# [DESCRIPTION OF THE TASK]
Nothing but the lines below from the one containing "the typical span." through the one containing "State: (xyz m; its" should appear in the answer, exact and without pictures.

# [RECORDS SUPPLIED]
---

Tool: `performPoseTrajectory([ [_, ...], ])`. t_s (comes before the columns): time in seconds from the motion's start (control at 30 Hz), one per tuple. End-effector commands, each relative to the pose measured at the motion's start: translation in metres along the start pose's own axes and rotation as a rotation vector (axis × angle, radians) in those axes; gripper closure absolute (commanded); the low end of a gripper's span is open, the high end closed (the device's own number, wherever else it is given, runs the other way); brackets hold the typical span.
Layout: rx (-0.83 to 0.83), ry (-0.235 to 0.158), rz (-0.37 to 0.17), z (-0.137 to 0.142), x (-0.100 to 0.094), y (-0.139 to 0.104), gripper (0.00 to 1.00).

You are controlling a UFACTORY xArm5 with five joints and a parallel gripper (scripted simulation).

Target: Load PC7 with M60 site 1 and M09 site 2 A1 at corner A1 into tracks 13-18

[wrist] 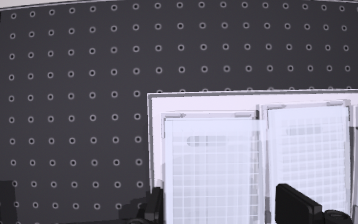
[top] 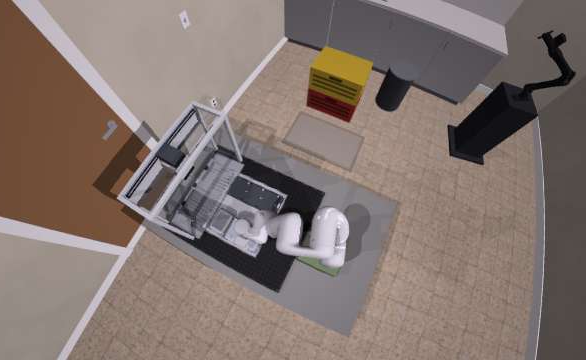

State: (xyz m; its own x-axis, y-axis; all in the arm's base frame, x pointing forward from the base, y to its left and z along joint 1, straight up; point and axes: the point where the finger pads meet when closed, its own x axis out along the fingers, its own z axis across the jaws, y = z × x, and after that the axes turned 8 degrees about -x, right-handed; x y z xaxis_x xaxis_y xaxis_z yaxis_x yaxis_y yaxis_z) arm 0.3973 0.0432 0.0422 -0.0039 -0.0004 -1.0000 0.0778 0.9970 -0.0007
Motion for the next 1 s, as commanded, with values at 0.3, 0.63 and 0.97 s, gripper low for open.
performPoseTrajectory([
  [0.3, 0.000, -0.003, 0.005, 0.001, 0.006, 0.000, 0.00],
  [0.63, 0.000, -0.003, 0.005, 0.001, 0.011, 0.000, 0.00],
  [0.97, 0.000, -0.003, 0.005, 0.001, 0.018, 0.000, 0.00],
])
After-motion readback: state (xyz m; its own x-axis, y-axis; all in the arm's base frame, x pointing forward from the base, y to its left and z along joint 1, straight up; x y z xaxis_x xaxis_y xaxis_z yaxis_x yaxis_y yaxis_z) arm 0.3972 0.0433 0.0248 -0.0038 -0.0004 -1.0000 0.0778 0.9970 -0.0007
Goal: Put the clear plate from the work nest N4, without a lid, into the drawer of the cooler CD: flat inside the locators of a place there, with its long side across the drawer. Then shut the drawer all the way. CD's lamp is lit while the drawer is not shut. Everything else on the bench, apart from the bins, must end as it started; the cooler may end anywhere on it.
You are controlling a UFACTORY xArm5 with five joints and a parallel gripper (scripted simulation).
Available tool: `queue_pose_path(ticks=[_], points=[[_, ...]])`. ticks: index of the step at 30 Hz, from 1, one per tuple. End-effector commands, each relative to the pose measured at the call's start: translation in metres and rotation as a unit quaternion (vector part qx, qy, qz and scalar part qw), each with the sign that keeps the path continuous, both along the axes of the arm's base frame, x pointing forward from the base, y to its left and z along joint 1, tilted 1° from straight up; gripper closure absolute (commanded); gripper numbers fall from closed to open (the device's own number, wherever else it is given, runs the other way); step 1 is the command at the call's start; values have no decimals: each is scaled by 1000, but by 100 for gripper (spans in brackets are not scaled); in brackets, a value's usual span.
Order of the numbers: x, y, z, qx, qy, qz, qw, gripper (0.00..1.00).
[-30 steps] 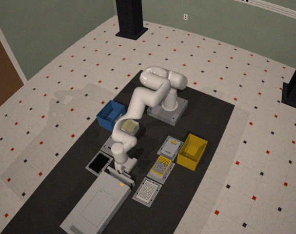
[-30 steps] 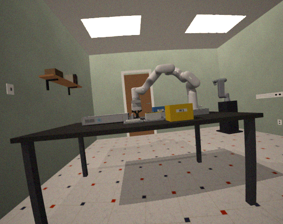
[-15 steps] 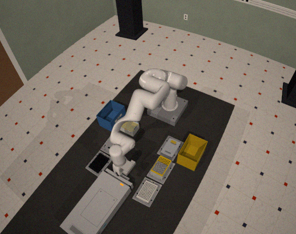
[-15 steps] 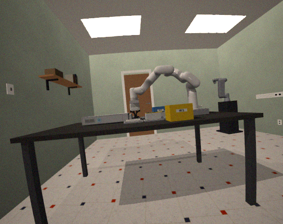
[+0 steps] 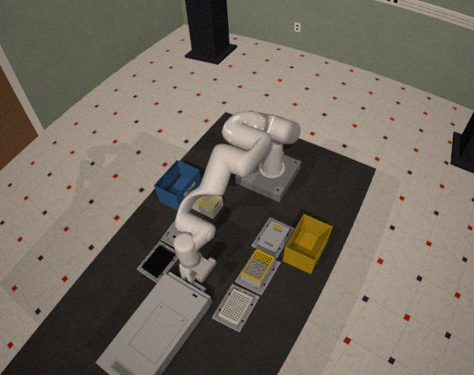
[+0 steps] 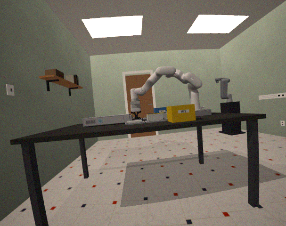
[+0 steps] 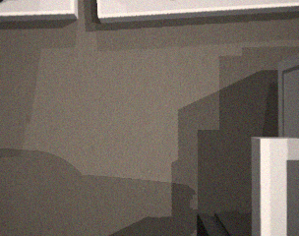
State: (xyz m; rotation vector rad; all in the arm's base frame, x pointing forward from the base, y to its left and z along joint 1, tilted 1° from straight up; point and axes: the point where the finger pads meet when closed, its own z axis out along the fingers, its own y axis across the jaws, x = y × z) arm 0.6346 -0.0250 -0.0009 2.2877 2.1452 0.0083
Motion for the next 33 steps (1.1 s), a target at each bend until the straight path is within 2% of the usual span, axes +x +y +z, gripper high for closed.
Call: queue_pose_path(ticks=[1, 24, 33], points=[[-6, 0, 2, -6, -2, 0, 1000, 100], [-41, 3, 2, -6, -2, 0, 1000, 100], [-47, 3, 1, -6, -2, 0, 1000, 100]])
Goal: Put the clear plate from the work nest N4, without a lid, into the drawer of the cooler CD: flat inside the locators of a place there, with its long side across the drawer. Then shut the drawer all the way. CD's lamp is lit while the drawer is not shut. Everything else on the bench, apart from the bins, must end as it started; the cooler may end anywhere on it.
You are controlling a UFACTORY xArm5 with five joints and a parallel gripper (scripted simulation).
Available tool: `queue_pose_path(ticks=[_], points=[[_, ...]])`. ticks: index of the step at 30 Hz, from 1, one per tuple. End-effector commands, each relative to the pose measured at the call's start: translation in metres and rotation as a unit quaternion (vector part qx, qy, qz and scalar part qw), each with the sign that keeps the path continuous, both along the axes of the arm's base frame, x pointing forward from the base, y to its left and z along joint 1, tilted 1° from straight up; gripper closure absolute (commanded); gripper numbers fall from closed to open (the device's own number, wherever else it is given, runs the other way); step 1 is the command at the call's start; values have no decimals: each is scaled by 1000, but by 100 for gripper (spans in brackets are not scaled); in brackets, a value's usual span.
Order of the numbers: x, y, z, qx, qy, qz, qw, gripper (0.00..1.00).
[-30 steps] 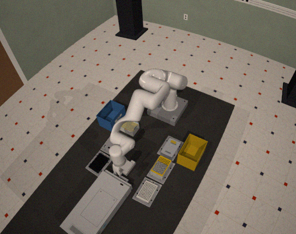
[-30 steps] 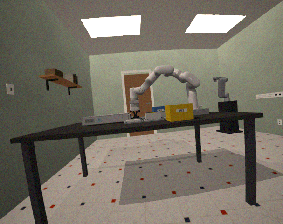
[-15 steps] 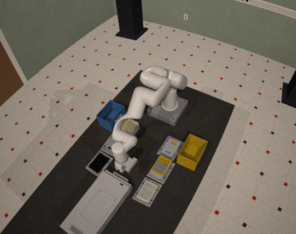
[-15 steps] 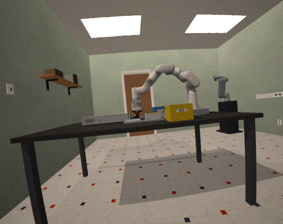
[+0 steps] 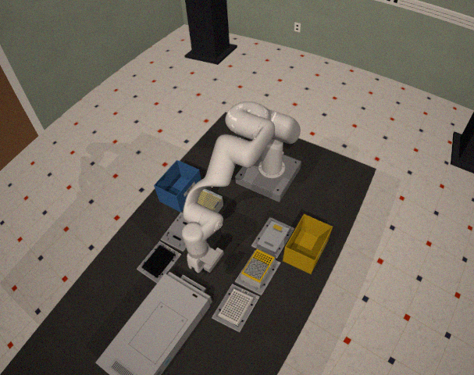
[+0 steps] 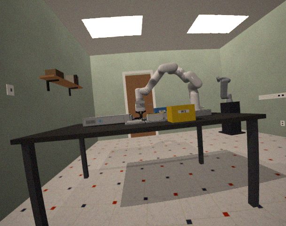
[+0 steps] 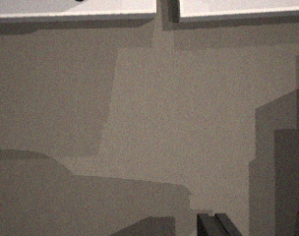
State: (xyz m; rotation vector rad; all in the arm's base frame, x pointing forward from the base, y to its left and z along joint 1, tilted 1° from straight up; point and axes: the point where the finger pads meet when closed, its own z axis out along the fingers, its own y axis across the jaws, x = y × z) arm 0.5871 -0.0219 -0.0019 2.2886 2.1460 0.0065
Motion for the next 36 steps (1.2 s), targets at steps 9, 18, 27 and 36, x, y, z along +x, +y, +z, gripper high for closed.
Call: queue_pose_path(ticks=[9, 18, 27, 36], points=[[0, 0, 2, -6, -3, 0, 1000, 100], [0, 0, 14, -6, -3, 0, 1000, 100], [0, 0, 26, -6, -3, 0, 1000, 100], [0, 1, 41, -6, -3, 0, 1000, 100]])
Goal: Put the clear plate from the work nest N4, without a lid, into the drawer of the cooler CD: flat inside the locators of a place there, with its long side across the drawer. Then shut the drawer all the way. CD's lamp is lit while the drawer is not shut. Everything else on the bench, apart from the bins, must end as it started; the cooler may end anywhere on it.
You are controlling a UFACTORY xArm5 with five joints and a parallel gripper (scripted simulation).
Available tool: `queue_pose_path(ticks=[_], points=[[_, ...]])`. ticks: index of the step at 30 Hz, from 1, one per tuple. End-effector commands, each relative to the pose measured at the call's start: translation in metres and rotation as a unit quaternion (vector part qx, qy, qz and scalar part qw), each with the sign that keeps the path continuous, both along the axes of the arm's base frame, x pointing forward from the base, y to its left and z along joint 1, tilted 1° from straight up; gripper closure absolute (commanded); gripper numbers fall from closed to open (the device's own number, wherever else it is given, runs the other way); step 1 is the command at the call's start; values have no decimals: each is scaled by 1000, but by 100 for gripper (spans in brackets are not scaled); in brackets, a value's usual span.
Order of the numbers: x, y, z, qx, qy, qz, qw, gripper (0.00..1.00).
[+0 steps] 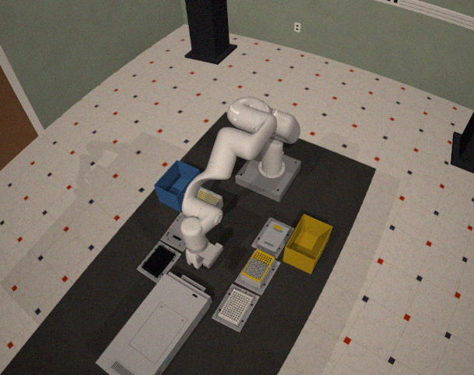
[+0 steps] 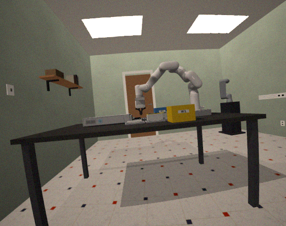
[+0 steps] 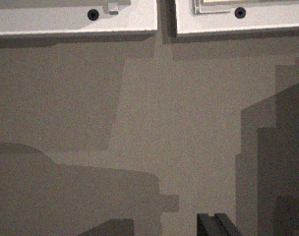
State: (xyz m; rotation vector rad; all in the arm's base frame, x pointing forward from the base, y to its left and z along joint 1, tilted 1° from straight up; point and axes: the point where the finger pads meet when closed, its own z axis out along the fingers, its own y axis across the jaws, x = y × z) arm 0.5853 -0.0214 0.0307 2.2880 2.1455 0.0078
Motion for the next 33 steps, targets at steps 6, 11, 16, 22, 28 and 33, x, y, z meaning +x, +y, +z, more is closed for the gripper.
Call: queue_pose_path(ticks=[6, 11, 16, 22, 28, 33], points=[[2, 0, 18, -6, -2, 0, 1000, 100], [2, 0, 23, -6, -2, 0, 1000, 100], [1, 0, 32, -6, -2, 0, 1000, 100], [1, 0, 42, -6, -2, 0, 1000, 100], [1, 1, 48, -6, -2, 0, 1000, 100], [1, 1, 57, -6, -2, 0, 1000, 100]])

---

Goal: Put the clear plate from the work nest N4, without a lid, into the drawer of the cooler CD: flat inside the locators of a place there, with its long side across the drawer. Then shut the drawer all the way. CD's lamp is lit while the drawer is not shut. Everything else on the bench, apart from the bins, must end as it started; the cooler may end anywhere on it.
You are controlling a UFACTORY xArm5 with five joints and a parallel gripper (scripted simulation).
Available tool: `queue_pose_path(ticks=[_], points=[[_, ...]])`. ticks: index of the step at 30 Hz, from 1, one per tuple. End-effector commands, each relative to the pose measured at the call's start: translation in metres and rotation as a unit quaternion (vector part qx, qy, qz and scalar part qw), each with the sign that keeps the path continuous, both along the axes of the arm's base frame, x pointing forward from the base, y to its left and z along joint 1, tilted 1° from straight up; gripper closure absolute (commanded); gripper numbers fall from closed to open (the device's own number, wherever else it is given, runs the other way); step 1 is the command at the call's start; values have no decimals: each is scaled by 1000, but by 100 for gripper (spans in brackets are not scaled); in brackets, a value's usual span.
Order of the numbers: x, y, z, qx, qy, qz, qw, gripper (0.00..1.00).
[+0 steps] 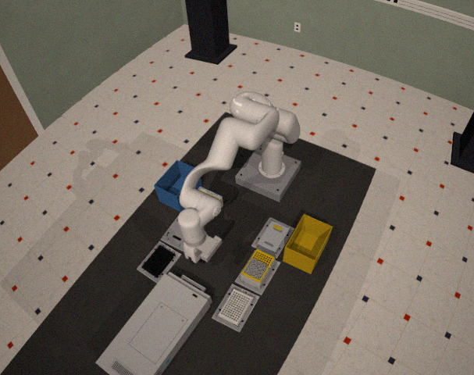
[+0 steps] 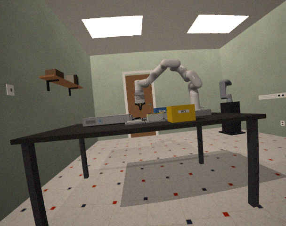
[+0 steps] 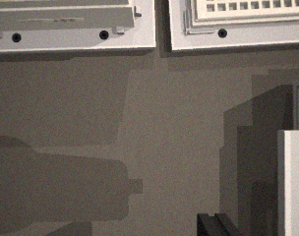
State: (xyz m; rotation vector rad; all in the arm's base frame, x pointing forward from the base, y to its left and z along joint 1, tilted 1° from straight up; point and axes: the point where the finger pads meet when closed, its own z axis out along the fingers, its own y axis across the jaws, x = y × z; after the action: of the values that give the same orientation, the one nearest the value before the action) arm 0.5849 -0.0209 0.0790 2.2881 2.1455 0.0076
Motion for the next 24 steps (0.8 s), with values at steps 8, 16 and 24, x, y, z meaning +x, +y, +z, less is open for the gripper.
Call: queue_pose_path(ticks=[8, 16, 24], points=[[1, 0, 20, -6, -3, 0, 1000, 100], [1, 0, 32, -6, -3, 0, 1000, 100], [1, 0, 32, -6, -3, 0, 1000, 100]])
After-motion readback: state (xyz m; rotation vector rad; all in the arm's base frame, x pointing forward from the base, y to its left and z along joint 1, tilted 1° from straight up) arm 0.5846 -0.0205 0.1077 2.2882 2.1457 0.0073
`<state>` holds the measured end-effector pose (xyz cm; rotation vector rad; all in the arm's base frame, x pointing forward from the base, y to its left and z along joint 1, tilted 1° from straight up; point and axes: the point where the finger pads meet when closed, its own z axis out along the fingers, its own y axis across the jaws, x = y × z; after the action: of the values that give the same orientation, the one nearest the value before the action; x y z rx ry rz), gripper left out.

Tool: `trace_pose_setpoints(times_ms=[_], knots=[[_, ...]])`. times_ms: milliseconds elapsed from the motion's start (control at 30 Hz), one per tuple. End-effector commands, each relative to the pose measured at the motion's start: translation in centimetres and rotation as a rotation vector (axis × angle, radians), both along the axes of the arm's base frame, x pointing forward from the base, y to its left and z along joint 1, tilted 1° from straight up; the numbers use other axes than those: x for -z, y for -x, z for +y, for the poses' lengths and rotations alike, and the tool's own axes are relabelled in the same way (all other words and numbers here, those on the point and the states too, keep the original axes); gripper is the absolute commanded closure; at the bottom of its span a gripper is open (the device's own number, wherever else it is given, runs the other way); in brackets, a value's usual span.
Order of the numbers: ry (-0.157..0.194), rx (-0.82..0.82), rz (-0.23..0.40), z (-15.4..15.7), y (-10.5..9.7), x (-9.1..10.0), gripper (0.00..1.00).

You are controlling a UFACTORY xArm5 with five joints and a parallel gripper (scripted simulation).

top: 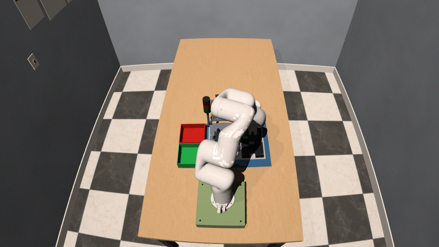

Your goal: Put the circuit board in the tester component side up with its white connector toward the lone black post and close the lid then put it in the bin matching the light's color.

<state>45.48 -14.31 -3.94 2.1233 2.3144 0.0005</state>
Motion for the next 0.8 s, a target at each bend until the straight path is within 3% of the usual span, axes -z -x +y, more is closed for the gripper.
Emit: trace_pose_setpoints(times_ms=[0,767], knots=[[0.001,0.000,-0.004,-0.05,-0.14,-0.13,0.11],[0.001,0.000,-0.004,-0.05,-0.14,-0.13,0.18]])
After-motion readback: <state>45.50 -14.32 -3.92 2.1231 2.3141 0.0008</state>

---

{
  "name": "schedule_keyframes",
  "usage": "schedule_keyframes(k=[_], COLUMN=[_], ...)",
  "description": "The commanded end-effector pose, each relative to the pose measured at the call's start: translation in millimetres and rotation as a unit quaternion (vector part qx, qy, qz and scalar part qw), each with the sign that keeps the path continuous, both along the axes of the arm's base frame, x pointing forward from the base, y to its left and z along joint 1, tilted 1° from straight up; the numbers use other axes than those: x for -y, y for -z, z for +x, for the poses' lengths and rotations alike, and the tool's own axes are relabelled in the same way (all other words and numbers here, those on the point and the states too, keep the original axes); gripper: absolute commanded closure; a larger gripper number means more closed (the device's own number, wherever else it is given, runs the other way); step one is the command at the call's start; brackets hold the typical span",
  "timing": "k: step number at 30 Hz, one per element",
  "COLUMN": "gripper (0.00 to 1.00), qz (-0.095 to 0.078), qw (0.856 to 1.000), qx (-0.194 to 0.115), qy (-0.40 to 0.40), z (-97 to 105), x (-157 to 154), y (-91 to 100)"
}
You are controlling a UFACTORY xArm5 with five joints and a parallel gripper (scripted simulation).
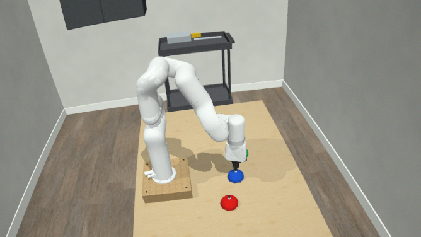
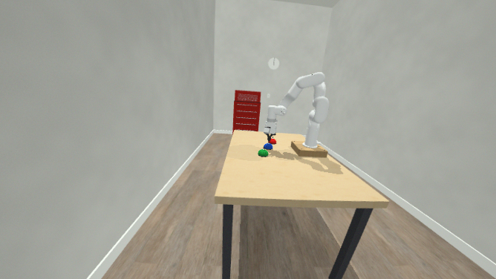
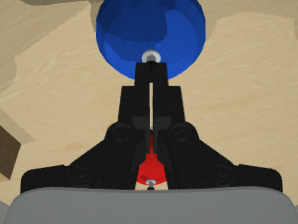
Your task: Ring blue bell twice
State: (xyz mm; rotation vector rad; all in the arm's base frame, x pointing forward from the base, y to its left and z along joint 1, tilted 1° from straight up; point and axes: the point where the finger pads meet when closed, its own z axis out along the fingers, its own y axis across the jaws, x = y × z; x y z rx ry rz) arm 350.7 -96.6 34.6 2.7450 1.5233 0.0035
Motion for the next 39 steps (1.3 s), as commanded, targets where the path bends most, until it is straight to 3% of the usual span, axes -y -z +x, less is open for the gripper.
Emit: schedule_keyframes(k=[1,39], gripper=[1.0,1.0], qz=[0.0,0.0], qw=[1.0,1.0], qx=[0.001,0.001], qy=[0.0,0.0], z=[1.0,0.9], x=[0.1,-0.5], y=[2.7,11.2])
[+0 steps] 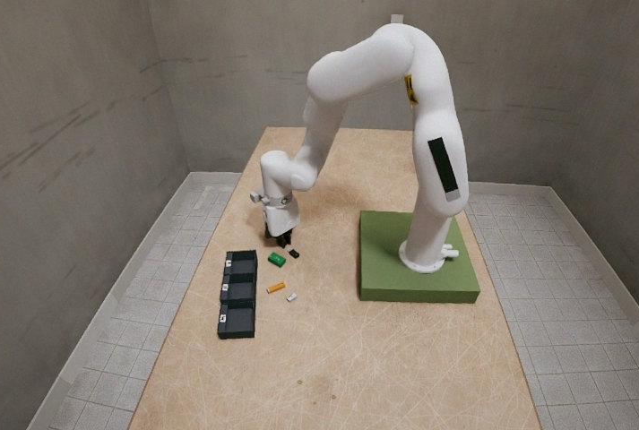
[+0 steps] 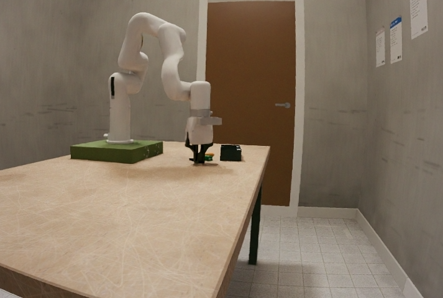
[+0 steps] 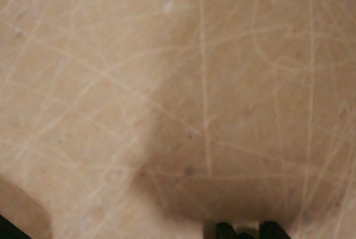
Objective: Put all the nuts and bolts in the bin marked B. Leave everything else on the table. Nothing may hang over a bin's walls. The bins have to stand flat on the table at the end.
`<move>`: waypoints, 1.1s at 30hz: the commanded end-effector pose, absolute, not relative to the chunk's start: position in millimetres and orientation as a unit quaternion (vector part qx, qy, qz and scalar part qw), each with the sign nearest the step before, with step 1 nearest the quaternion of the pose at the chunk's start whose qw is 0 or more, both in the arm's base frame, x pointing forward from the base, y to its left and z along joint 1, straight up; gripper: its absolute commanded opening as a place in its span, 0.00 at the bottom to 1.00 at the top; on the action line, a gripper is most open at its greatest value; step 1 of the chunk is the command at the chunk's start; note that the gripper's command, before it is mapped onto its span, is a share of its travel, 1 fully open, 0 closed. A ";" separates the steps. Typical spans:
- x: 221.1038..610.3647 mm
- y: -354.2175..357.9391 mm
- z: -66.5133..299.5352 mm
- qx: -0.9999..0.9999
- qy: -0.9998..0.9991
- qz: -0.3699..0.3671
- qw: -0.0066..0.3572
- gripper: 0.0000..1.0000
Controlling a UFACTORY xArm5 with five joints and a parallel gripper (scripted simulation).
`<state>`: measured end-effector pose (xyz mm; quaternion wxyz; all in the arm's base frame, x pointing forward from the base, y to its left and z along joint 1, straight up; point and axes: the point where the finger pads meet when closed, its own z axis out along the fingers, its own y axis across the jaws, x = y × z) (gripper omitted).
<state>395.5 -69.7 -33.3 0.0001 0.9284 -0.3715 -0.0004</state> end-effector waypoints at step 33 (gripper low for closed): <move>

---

# [TASK RESULT]
Tool: `performPoseTrajectory([ [_, ...], ])`. t_s (comes before the columns): time in seconds from the motion's start (control at 30 Hz), one per tuple. End-effector commands, each relative to the pose measured at the motion's start: translation in metres along the start pose's own axes and rotation as a rotation vector (axis × angle, radians) in those axes; gripper closure absolute (commanded); the low end of a gripper's span is open, the high end closed (the device's own number, wherever else it is given, runs the other way); brackets hold the typical span.
Layout: rx (-0.83 to 0.83), ry (-0.235 to 0.158), rz (-0.37 to 0.17), z (-0.137 to 0.142), x (-0.100 to 0.094), y (-0.139 to 0.104), gripper (0.00 to 1.00).

You are controlling a UFACTORY xArm5 with five joints and a parallel gripper (scripted simulation).

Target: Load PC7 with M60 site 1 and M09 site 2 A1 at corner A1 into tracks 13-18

[wrist] 
[top] 

State: (xyz m; its own x-axis, y-axis; all in the arm's base frame, x pointing forward from the base, y to its left and z along joint 1, straight up; point and axes: the point where the finger pads meet when closed, its own x axis out along the fingers, its own z axis across the jaws, y = z × x, and after that the axes turned 8 degrees about -x, right-handed; x y z xaxis_x xaxis_y xaxis_z yaxis_x yaxis_y yaxis_z) arm 0.3973 0.0432 0.0422 -0.0039 -0.0004 -1.0000 0.0778 0.9970 -0.0007

Nothing more remains for this exercise.